▶ [ACTIVITY]
Write every line of the material again exactly, with no pictures in the copy.

▶ [DATASET CONTENT]
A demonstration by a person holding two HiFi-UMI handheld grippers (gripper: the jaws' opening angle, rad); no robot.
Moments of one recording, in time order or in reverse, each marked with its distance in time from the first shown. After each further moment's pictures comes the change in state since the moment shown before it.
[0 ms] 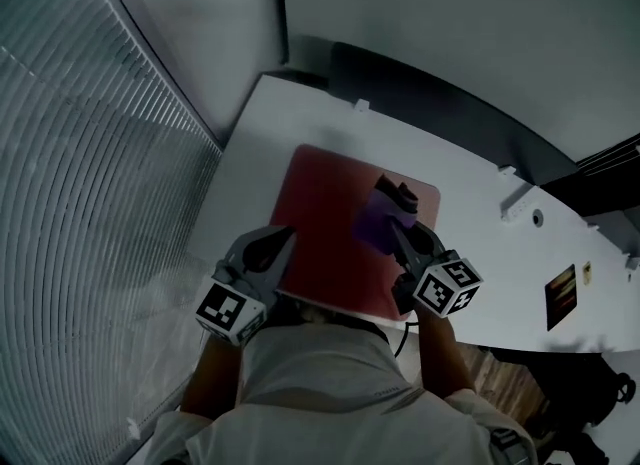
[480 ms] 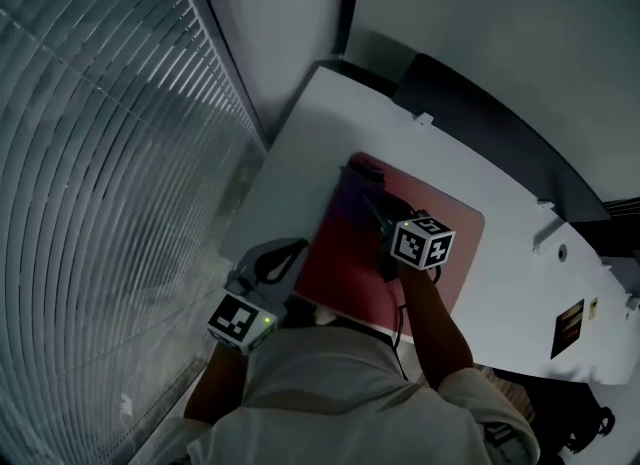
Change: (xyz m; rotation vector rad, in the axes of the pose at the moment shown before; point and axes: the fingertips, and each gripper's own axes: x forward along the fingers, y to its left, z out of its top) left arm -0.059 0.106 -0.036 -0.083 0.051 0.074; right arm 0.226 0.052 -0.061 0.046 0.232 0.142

▶ [SOLUTION TO THE PROBLEM]
A demonstration by a person holding two HiFi-UMI handheld grippers (gripper: the jaws' opening angle, rad); no robot.
Moments of one recording, in time order or in reverse, each marked with its distance in time from the first shown. After each further moment's pictures comes the change in state since the moment shown before it.
[0 ms] 
[480 ms] 
Change: (xyz m; rotation vector rad, in the axes of the pose at the moment shown before; point and axes: the fingertips, and each gripper's own axes: x forward along the fingers, y to its left, z out of its top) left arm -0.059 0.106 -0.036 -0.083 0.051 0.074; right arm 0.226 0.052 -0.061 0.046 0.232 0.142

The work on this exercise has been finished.